Yang Wenfei, Zhang Tianzhu, Zhang Yongdong, Wu Feng
IEEE Trans Image Process. 2021;30:3252-3262. doi: 10.1109/TIP.2021.3058614. Epub 2021 Mar 2.
Weakly supervised temporal sentence grounding has better scalability and practicability than fully supervised methods in real-world application scenarios. However, most of existing methods cannot model the fine-grained video-text local correspondences well and do not have effective supervision information for correspondence learning, thus yielding unsatisfying performance. To address the above issues, we propose an end-to-end Local Correspondence Network (LCNet) for weakly supervised temporal sentence grounding. The proposed LCNet enjoys several merits. First, we represent video and text features in a hierarchical manner to model the fine-grained video-text correspondences. Second, we design a self-supervised cycle-consistent loss as a learning guidance for video and text matching.

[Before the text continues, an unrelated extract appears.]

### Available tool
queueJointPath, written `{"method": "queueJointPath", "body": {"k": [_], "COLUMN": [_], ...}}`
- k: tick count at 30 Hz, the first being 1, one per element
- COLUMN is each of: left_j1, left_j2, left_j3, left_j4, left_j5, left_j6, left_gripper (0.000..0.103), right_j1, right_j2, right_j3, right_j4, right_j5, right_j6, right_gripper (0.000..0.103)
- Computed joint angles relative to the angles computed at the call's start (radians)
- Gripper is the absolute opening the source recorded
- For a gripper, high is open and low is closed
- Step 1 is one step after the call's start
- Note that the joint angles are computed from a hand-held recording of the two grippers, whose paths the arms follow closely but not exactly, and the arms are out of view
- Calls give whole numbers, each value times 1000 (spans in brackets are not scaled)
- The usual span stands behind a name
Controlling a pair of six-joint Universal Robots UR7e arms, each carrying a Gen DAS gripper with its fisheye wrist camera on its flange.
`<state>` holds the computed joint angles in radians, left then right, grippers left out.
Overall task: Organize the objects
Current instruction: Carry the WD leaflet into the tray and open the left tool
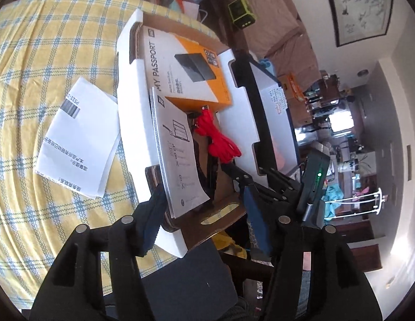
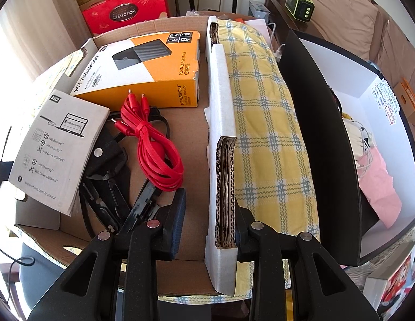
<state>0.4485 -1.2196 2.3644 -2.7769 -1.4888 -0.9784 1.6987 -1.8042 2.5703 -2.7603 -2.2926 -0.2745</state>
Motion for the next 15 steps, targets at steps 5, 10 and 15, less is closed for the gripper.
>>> {"method": "queueJointPath", "body": {"k": [5,10,15], "left_j1": [-4,-10,-42], "left_j2": [-46,-10,8], "left_j3": [-1,-10,-32], "left_j4": [50,81,159], "left_j5": [58,32,48], "left_j6": [-7,31,34], "left_gripper": [51,11,11], "right_j1": [-4,-6,3], "right_j2": [-3,-4,1], "right_j3": [0,0,-2], "right_j4": [0,-1,5], "right_j5": [2,2,-8], "right_j6": [-4,-8,6], "right_gripper": [30,31,31]}}
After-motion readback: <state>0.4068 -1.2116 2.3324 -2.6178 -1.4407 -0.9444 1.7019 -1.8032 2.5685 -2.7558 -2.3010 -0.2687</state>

To the best of our knowledge, this is the first work to fully explore the fine-grained correspondences between video and text for temporal sentence grounding by using self-supervised learning. Extensive experimental results on two benchmark datasets demonstrate that the proposed LCNet significantly outperforms existing weakly supervised methods.

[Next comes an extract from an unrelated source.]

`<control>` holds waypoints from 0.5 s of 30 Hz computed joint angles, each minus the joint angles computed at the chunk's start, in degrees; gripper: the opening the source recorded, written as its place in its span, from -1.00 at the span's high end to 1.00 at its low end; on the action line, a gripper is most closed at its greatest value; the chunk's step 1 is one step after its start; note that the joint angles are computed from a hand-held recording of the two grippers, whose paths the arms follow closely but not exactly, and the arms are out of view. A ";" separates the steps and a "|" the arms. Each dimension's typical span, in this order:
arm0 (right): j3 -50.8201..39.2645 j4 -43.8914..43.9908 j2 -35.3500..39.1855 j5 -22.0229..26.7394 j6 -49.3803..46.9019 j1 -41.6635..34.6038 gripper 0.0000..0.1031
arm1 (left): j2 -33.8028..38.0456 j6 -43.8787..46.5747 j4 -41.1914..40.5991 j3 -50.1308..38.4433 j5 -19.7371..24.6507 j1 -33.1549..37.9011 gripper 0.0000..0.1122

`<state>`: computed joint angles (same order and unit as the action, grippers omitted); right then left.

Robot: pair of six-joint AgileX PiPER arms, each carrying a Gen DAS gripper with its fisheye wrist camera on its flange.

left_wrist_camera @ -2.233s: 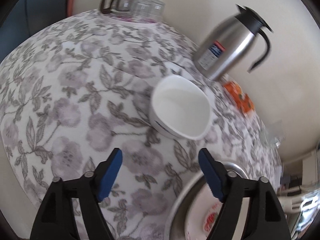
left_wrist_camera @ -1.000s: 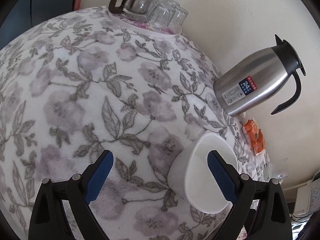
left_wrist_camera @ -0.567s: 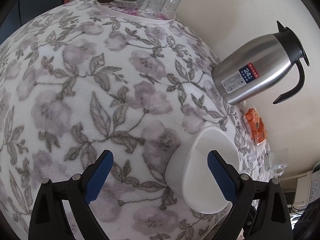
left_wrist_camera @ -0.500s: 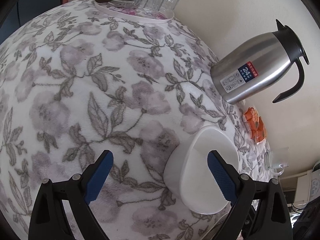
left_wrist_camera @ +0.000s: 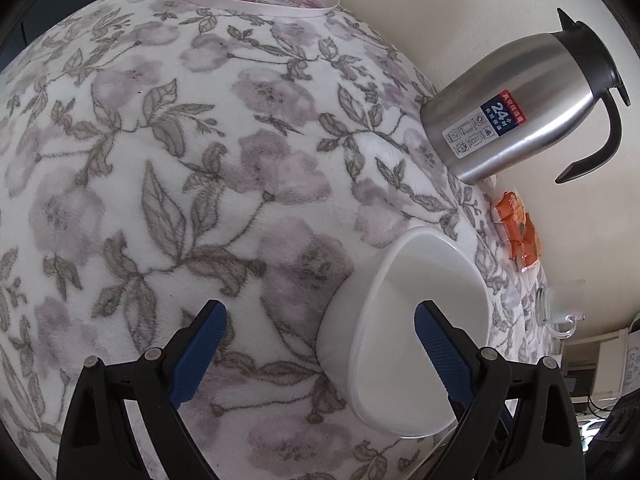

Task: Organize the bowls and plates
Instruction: 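Move both grippers to the rim of the white square MAX bowl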

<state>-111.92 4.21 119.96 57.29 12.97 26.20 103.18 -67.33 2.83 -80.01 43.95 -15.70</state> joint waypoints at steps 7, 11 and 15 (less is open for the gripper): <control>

在实际应用场景中,弱监督时间句子定位比全监督方法具有更好的可扩展性和实用性。然而,现有的大多数方法都不能很好地对细粒度的视频-文本局部对应关系进行建模,并且没有用于对应关系学习的有效监督信息,因此性能不尽人意。为了解决上述问题,我们提出了一种用于弱监督时间句子定位的端到端局部对应网络(LCNet)。所提出的LCNet具有几个优点。首先,我们以分层方式表示视频和文本特征,以对细粒度的视频-文本对应关系进行建模。其次,我们设计了一种自监督循环一致损失作为视频和文本匹配的学习指导。据我们所知,这是第一项通过使用自监督学习来充分探索视频和文本之间的细粒度对应关系以进行时间句子定位的工作。在两个基准数据集上的大量实验结果表明,所提出的LCNet明显优于现有的弱监督方法。